- [WHAT THE TASK REQUIRES] Filter these entries down to lines holding "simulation".

- [INFORMATION]
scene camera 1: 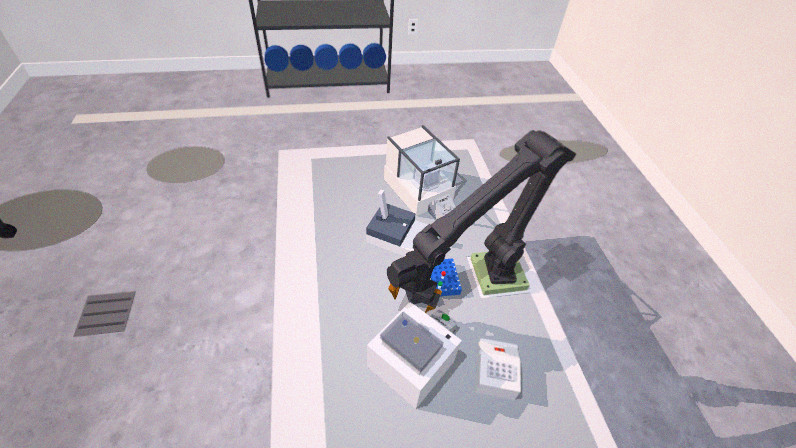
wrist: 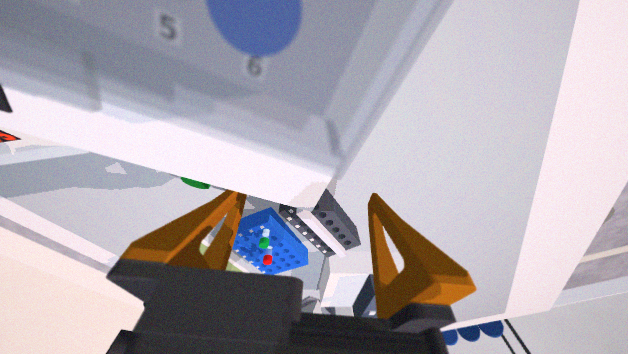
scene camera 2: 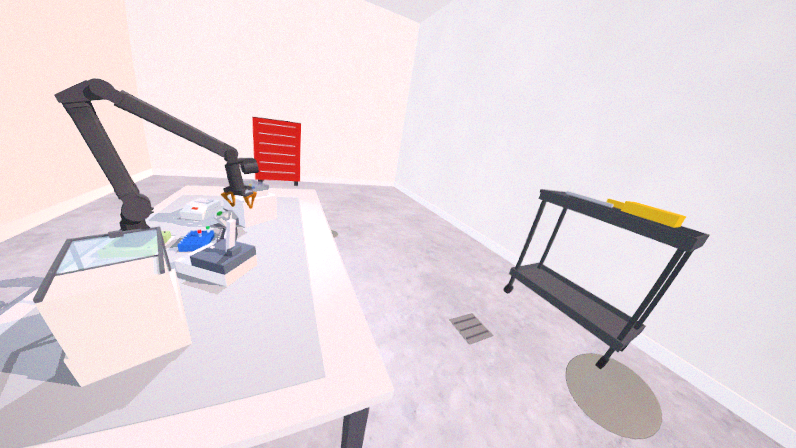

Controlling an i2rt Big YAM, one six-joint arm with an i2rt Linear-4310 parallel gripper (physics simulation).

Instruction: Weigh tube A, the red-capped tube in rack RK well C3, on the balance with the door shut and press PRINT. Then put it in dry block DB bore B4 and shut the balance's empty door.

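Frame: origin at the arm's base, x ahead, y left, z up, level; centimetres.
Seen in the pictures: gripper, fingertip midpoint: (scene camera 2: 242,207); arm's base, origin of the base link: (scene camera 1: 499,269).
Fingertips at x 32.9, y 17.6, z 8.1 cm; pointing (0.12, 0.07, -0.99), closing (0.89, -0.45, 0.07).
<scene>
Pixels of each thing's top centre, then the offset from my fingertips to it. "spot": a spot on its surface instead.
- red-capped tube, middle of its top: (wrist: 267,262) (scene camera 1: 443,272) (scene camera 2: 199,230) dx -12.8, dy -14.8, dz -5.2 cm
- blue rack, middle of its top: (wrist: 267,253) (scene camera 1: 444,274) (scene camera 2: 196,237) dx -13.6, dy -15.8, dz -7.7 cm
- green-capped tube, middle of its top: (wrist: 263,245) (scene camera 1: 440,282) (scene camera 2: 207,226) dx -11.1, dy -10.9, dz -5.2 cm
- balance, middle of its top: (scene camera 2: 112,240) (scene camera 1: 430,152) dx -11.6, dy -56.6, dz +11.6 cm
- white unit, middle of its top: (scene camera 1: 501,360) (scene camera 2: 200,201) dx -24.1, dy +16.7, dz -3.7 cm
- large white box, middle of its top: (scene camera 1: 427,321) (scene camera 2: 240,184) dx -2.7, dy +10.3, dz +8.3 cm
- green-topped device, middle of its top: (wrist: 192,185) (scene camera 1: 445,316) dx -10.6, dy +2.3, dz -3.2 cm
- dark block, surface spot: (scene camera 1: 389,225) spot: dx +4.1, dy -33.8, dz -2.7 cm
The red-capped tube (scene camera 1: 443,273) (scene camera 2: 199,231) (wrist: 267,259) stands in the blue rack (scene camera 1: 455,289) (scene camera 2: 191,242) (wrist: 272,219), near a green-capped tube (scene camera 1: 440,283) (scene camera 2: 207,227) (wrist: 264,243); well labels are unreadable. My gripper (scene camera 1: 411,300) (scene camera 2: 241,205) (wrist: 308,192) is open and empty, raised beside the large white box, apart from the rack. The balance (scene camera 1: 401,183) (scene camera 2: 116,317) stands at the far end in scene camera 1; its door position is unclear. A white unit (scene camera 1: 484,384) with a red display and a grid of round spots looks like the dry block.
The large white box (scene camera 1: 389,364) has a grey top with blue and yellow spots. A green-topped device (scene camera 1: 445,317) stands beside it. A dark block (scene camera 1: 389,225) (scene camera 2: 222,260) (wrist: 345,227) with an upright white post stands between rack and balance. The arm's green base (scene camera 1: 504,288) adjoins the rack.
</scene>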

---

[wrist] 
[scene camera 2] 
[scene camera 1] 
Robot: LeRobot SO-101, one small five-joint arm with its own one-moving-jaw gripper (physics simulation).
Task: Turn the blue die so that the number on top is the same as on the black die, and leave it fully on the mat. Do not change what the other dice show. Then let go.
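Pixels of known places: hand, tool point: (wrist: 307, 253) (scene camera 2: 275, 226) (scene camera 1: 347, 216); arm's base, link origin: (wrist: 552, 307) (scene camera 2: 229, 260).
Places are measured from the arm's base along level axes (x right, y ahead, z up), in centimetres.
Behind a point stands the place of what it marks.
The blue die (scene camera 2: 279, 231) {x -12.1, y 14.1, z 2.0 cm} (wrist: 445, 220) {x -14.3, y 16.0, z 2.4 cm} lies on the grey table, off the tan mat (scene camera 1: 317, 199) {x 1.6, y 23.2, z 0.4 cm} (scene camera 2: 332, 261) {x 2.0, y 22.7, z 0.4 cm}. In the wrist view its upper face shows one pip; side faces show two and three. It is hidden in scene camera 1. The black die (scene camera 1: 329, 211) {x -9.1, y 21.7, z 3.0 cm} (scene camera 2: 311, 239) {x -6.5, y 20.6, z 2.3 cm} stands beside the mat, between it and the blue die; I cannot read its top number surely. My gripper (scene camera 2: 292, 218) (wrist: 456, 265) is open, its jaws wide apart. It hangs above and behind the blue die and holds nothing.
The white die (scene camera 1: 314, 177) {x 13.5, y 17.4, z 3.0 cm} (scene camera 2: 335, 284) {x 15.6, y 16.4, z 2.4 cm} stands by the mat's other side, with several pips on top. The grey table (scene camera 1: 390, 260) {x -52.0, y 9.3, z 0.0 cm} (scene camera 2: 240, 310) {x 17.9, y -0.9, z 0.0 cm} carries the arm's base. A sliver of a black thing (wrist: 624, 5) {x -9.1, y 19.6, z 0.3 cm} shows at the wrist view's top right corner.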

- [FINISHED EXERCISE]
Controlling an i2rt Big YAM, one six-joint arm with an i2rt Linear-4310 parallel gripper (physics simulation).
Robot: LeRobot SO-101, one small five-joint arm with its own one-moving-jaw gripper (physics simulation).

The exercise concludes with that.